When Apple released Big Sur 11.4 update, nothing in its release notes indicated that any change had taken place in support for bootable external disks. Indeed, as far as I can tell, Apple hasn’t mentioned these problems, and anyone considering buying an M1 Mac would probably be completely unaware of their gross unreliability with bootable external disks.

It was a great surprise to discover that almost all these problems have been fixed in 11.4, and that in most cases external disks can now run older releases of Big Sur without downgrading security, or connecting a perfectly good SATA/USB-C disk to a USB-A port. Software Update and old installer apps which had previously been unreliable at best, and generally failed to work with external disks, suddenly work fine.

There’s an obvious explanation which I came across when looking at what had changed in the 11.4 update: a brand new kernel extension AppleVPBootPolicy.kext which is concerned with the management of LocalPolicy, which determines security level on boot disks. What’s also a little odd about that kernel extension is that its text refers to Aruba hardware, which appears to be Apple internal language for the A12Z SoC used in only one Apple Silicon Mac, the Developer Transition Kit (DTK), which isn’t supported by 11.4 and had to be returned to Apple by the end of February 2021.

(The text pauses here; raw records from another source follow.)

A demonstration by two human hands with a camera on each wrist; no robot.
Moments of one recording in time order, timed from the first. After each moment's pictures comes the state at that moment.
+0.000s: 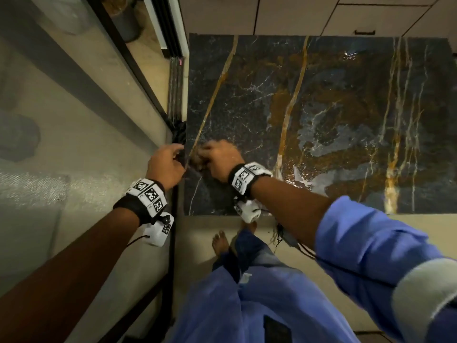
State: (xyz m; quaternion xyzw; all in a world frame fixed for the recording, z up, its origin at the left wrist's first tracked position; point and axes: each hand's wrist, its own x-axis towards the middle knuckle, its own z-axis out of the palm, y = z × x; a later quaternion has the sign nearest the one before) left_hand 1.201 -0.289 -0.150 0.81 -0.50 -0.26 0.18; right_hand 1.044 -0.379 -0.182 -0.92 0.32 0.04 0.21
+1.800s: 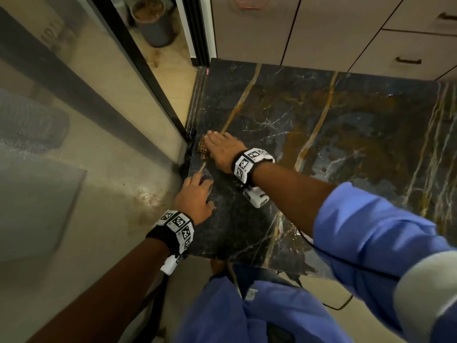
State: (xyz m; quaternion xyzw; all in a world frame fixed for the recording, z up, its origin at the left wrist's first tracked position) left_hand 1.148 -0.338 -0.179 0.80 -0.54 -0.26 -0.03; right_hand 1.089 -0.513 -0.188 -0.95 0.21 0.19 0.14
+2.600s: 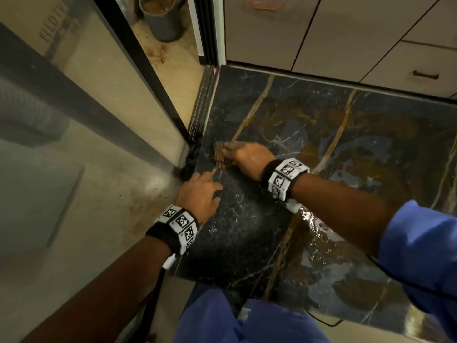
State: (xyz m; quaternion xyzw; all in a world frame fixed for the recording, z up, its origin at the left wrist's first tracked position) left_hand 1.171 -0.393 -0.164 0.79 -0.57 -0.23 -0.03; right_hand 1.070 -0.570 -0.203 -0.97 0.17 0.07 0.16
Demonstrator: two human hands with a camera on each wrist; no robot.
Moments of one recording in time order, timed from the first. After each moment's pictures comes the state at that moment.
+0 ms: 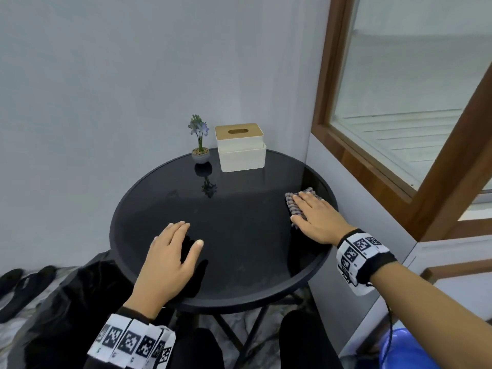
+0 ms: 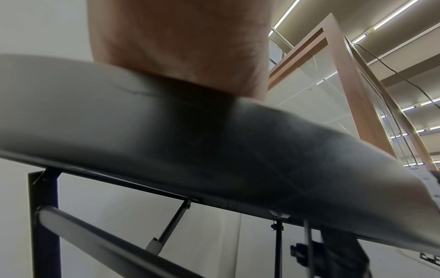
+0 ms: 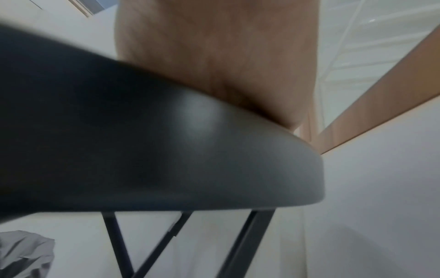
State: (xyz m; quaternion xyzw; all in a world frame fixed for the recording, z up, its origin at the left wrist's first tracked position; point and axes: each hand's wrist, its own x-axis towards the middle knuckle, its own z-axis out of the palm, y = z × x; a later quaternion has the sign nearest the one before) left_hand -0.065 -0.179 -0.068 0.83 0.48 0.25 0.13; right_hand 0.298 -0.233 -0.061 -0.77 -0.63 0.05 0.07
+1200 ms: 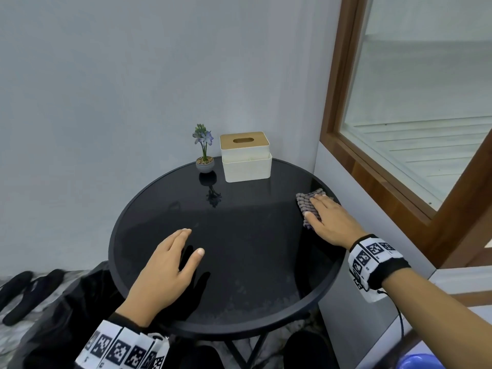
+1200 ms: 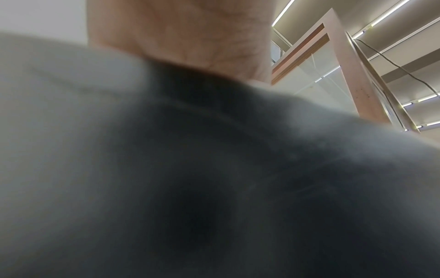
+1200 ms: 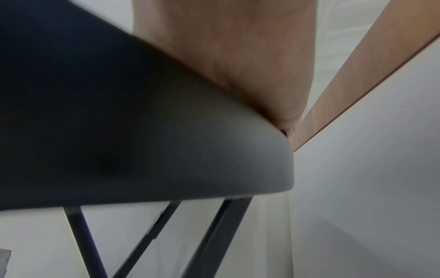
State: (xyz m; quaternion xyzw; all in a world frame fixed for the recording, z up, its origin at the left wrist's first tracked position) left_hand -0.058 -0.163 -0.053 0.83 0.48 0.21 0.15; right_hand 0.342 -0.202 -0.064 -0.79 -0.60 0.04 0.12
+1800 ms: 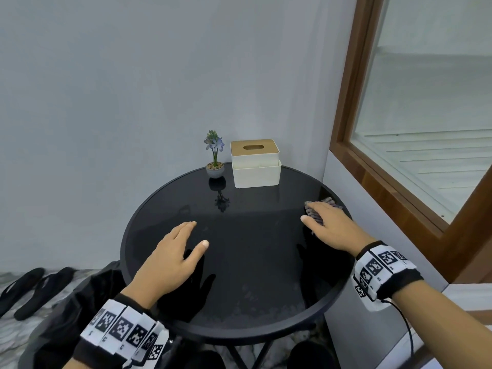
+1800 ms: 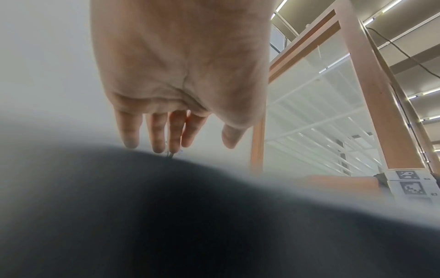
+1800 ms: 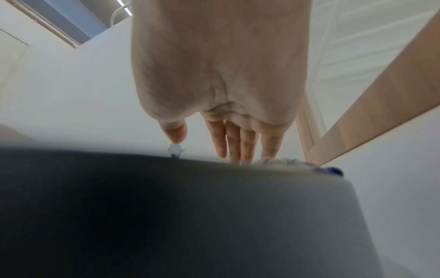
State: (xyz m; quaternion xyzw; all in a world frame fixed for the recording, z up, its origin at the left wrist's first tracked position) left_hand -0.063 -0.141 -0.035 0.83 0.49 0.20 0.17; right_hand 0.310 -0.206 -0.029 -0.76 -0.61 0.11 0.19
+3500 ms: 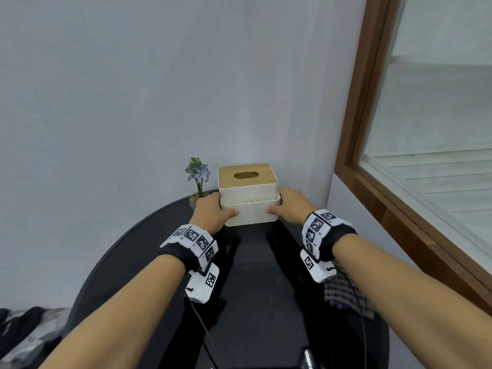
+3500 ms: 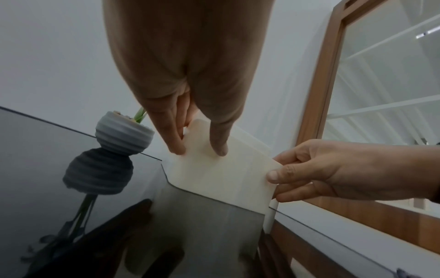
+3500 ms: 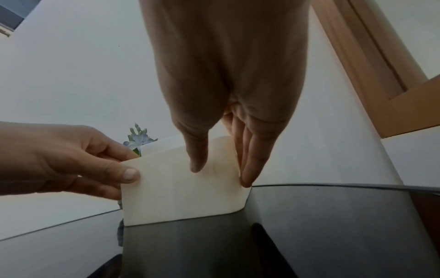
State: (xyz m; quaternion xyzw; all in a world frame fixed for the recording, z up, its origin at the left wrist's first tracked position) left_hand 0.115 0.080 -0.013 0.80 0.49 0.25 0.25; right_hand 0.318 -0.016 0.018 -0.74 -0.60 0.18 0.24
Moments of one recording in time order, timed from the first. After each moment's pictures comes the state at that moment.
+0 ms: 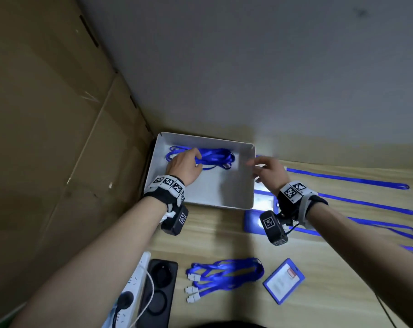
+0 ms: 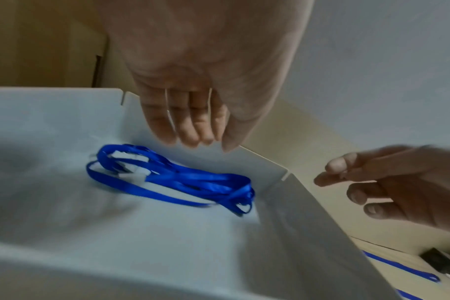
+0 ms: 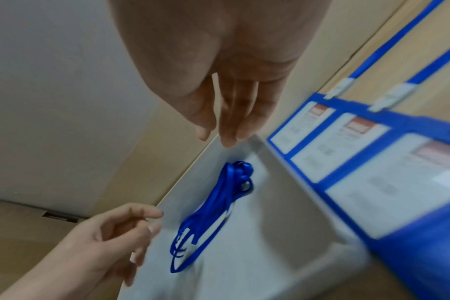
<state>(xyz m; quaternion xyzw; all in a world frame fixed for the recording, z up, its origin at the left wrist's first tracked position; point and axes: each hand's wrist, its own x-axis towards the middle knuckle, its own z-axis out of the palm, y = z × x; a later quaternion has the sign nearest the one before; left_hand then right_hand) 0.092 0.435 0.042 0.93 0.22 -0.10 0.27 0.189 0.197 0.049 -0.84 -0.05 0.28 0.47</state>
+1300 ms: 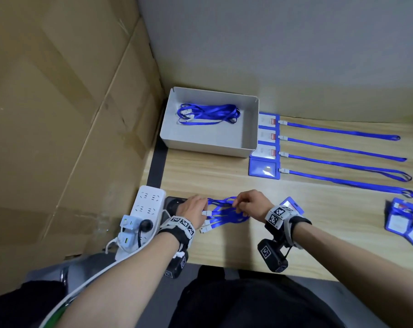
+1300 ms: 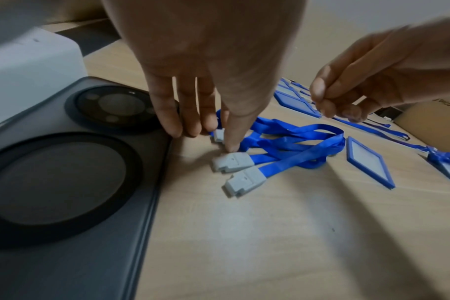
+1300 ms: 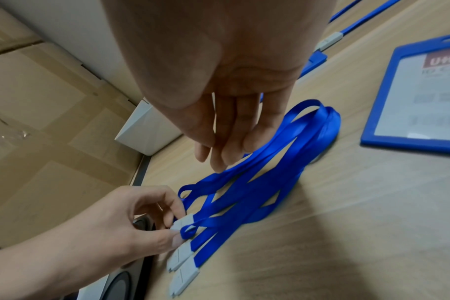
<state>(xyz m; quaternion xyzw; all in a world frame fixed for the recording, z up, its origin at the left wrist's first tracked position) -0.160 0.320 -0.033 0.94 0.13 -0.22 0.23 -0.039 0.131 0.012 -0.83 -0.15 0.45 0.29</state>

Suspicions that these problems were the result of bugs in Big Sur’s updaters or installers therefore have little support. The evidence is that these problems were the result of bugs in managing and implementing LocalPolicy, which were fixed by that new extension, and other changes in macOS 11.4. In other words, M1 Macs didn’t work properly for a period of six months because their Secure Boot system was broken.

It’s possible that Apple wasn’t aware of this until early this year, but that appears most unlikely. Far more probable is that Apple knew full well for the whole period of six months that Secure Boot prevented external bootable disks from working properly. Over that period, when DTK systems were still out with developers, Apple re-engineered macOS to address these issues, notably in the AppleVPBootPolicy kernel extension.

Not only did Apple fail to warn the millions buying M1 Macs that their new computers couldn’t boot and run reliably from external disks, but when it updated its Platform Security Guide in February 2021, the account given there was an aspiration not reality.